Try it ->
Down to the last line, repeat the entries exactly and drop any image.

--------------------------------

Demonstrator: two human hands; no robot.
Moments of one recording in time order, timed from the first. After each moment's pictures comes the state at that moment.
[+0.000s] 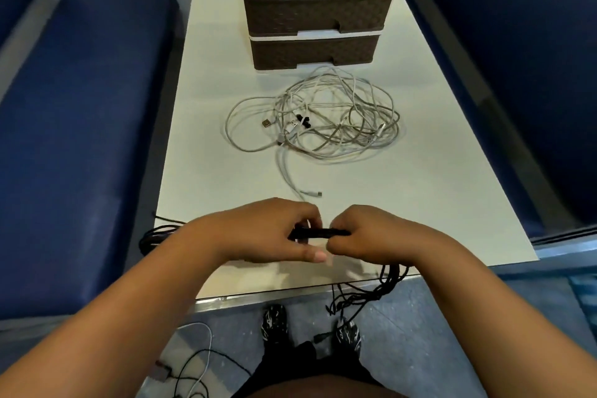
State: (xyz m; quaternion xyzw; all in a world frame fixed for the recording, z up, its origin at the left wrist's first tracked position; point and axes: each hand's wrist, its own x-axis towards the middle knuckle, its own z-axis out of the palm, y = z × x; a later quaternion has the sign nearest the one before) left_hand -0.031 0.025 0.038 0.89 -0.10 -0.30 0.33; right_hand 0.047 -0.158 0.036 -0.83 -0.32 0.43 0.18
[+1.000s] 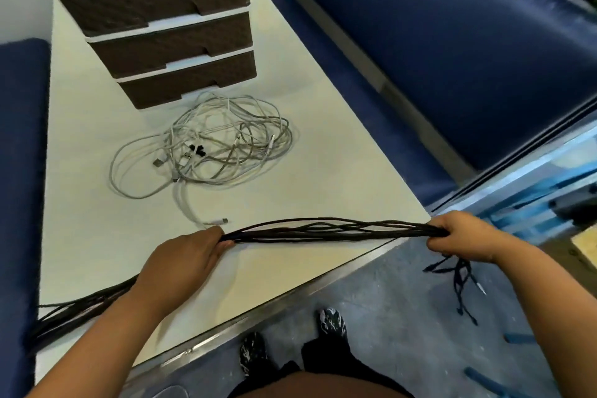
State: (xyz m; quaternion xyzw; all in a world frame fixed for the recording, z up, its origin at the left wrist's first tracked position) left_hand -0.018 0.016 -0.049 0.99 -0.08 -0.01 0.12; right_hand 0.092 -0.442 -0.014 -0.93 -0.02 0.33 0.18
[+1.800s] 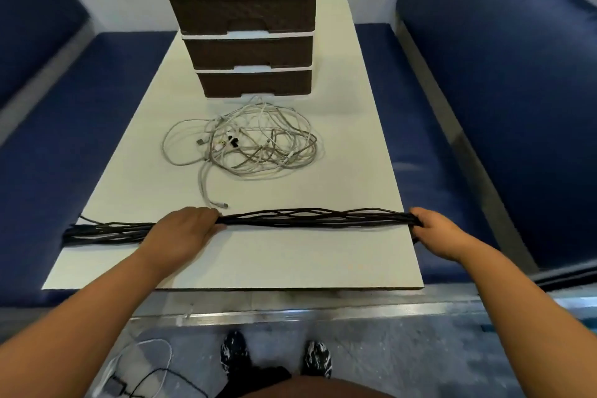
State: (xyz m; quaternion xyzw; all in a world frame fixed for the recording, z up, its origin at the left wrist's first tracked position) left_hand -0.029 -0.017 -0.062 0.99 0.03 0.11 0.03; right_hand 0.225 -0.425 -0.052 -0.91 -0.18 0.30 0.23
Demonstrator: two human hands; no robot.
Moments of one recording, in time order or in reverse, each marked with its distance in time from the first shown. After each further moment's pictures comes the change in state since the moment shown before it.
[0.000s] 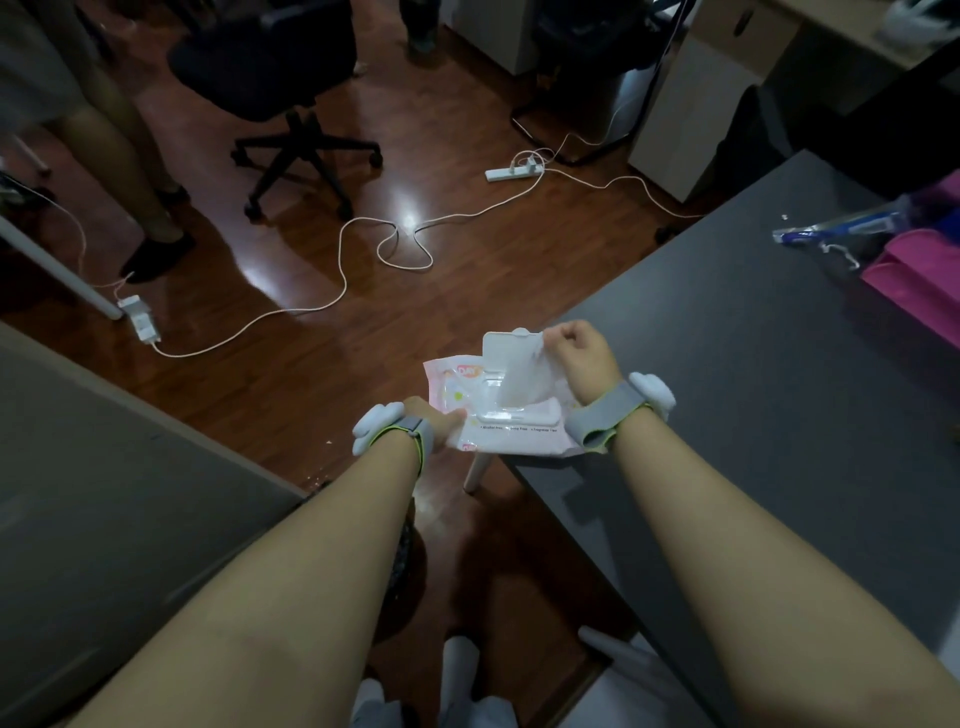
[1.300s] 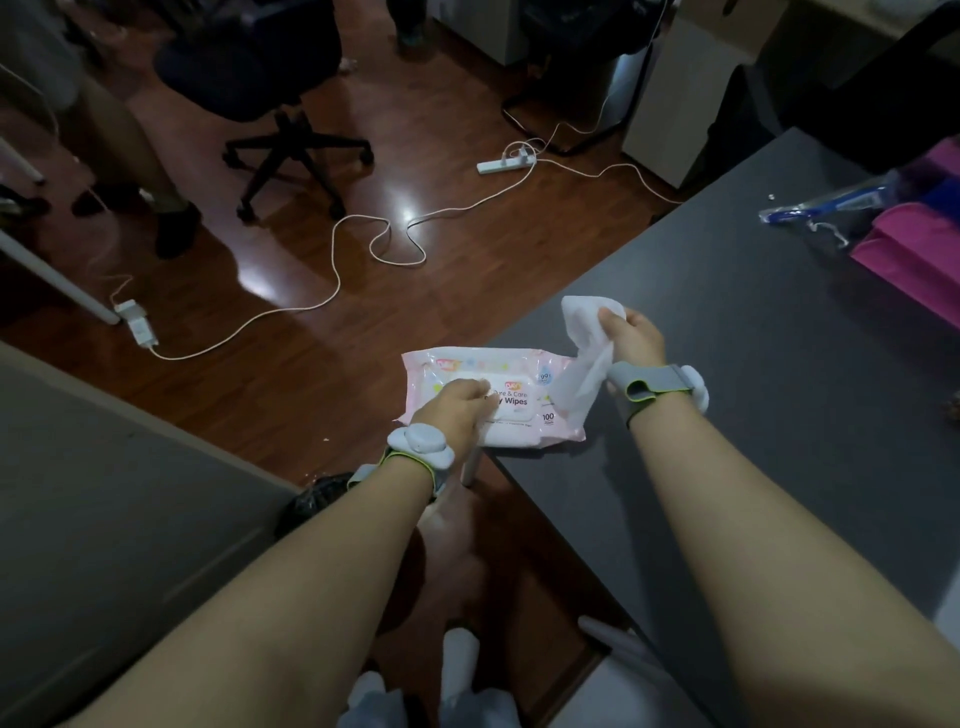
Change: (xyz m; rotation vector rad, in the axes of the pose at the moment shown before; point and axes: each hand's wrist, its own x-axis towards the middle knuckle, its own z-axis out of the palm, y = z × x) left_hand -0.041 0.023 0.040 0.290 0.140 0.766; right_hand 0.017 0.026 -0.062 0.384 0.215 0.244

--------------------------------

Answer for this exercise ->
Demonstrator: two human hands; no robot.
Moments of one recording in time order, timed from the first. After each moment's pictures comes the state at that moment.
[+0.000s] 
State: (xyz m; quaternion xyzw; all in a world frame fixed for the recording, z up, its origin at the left wrist's first tracked position; point and axes: each hand's wrist, its own x-axis towards the middle knuckle, its own z-axis out of the palm, y = z × x; a later quaternion has the sign nearest the one before) left_hand -0.031 0.025 0.038 0.89 -0.10 -0.30 0.33; right_hand 0.047 -0.158 0.036 -0.83 -0.32 0.43 0.18
[+1.000s] 
State: (xyz m; quaternion xyzw; all in a world frame fixed for the recording, z up, its origin at the left wrist's first tracked position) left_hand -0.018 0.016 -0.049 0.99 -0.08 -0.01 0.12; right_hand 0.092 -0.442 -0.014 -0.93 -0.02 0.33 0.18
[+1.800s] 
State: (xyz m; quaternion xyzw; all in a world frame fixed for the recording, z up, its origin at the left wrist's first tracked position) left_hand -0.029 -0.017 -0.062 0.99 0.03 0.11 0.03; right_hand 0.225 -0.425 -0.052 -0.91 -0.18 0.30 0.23
Demonstrator: two human hands; no robot.
Moments of one recording, in time order or in reverse, each marked with its distance in time from the first shown. After each further moment's pictures comes the change in state since the moment shown before it.
[0.000s] 
[1.300s] 
Change: (xyz m; rotation vector rad, in the axes of the pose at the moment shown before; point and axes: each hand's wrist, its own x-axis towards the middle knuckle, its own z-axis out of the palm, y = z × x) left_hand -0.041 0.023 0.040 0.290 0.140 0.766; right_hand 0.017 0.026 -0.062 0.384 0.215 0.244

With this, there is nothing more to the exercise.